### Problem statement
From the first line to the last, give the records again exactly.

Excerpts from a dataset
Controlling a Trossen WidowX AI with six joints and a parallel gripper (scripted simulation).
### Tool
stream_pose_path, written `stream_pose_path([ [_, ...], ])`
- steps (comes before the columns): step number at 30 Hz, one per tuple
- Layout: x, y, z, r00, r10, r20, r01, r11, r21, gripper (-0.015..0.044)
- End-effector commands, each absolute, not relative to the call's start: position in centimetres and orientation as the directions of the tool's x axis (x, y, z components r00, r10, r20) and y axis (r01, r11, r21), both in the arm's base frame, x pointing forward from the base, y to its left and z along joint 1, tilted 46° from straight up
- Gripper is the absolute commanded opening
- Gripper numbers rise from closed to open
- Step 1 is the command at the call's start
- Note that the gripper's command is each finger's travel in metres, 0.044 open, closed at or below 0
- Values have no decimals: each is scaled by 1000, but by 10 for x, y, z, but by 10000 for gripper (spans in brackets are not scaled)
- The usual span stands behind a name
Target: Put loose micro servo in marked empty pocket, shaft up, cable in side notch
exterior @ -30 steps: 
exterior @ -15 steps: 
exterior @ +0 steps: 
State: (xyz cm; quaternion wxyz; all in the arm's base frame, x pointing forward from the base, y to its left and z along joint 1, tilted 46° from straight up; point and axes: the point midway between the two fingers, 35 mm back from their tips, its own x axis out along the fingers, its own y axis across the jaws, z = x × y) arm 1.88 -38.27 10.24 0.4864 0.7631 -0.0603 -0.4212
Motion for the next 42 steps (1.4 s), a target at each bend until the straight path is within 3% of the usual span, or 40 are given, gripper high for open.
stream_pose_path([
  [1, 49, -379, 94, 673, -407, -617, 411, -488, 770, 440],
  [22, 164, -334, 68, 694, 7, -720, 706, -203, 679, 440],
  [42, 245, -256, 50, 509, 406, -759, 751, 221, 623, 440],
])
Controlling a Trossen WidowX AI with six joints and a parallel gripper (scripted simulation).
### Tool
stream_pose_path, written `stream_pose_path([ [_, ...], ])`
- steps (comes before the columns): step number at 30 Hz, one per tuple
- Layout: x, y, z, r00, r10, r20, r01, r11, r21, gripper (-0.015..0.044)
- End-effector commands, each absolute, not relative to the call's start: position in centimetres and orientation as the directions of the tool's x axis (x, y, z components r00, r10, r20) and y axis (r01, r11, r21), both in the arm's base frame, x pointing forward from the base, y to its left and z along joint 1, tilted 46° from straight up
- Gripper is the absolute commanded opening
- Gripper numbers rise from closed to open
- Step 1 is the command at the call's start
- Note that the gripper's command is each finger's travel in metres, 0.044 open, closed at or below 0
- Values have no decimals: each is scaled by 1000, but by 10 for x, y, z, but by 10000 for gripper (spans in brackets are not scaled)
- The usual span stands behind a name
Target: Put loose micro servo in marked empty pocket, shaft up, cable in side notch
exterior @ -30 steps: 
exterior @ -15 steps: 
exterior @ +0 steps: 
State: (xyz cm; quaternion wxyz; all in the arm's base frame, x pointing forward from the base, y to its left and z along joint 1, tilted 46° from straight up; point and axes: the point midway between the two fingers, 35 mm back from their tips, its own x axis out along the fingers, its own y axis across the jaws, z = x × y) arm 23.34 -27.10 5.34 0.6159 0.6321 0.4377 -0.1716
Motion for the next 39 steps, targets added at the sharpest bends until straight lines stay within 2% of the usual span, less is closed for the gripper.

### Answer box
Controlling a Trossen WidowX AI with six joints and a parallel gripper (scripted simulation).
### Tool
stream_pose_path, written `stream_pose_path([ [_, ...], ])`
- steps (comes before the columns): step number at 30 Hz, one per tuple
- Layout: x, y, z, r00, r10, r20, r01, r11, r21, gripper (-0.015..0.044)
- End-effector commands, each absolute, not relative to the call's start: position in centimetres and orientation as the directions of the tool's x axis (x, y, z components r00, r10, r20) and y axis (r01, r11, r21), both in the arm's base frame, x pointing forward from the base, y to its left and z along joint 1, tilted 46° from straight up
- Gripper is the absolute commanded opening
- Gripper numbers rise from closed to open
- Step 1 is the command at the call's start
- Note that the gripper's command is each finger's travel in metres, 0.044 open, closed at or below 0
- Values have no decimals: each is scaled by 1000, but by 10 for x, y, z, but by 10000 for gripper (spans in brackets are not scaled)
- The usual span stands behind a name
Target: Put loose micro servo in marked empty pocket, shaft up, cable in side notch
exterior @ -30 steps: 
exterior @ -15 steps: 
exterior @ +0 steps: 
State: (xyz cm; quaternion wxyz; all in the arm's base frame, x pointing forward from the base, y to its left and z along joint 1, tilted 46° from straight up; point and axes: the point midway between the two fingers, 35 mm back from their tips, its own x axis out along the fingers, its own y axis across the jaws, z = x × y) arm 1.88 -38.27 10.24 0.4864 0.7631 -0.0603 -0.4212
Motion for the next 42 steps (1.4 s), a target at each bend until the straight path is within 3% of the usual span, or 40 are given, gripper high for open.
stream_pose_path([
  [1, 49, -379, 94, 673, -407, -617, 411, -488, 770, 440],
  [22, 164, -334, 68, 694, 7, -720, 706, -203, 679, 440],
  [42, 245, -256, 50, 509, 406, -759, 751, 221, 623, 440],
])
Controlling a Trossen WidowX AI with six joints and a parallel gripper (scripted simulation).
### Tool
stream_pose_path, written `stream_pose_path([ [_, ...], ])`
- steps (comes before the columns): step number at 30 Hz, one per tuple
- Layout: x, y, z, r00, r10, r20, r01, r11, r21, gripper (-0.015..0.044)
- End-effector commands, each absolute, not relative to the call's start: position in centimetres and orientation as the directions of the tool's x axis (x, y, z components r00, r10, r20) and y axis (r01, r11, r21), both in the arm's base frame, x pointing forward from the base, y to its left and z along joint 1, tilted 46° from straight up
- Gripper is the absolute commanded opening
- Gripper numbers rise from closed to open
- Step 1 is the command at the call's start
- Note that the gripper's command is each finger's travel in metres, 0.044 open, closed at or below 0
- Values have no decimals: each is scaled by 1000, but by 10 for x, y, z, but by 10000 for gripper (spans in brackets are not scaled)
- The usual span stands behind a name
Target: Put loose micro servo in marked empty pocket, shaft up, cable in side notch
exterior @ -30 steps: 
exterior @ -15 steps: 
exterior @ +0 steps: 
State: (xyz cm; quaternion wxyz; all in the arm's base frame, x pointing forward from the base, y to its left and z along joint 1, tilted 46° from straight up; point and axes: the point midway between the two fingers, 35 mm back from their tips, its own x axis out along the fingers, its own y axis across the jaws, z = x × y) arm 23.34 -27.10 5.34 0.6159 0.6321 0.4377 -0.1716
Motion for the next 39 steps, targets added at the sharpest bends until straight lines stay within 2% of the usual span, less is closed for the gripper.

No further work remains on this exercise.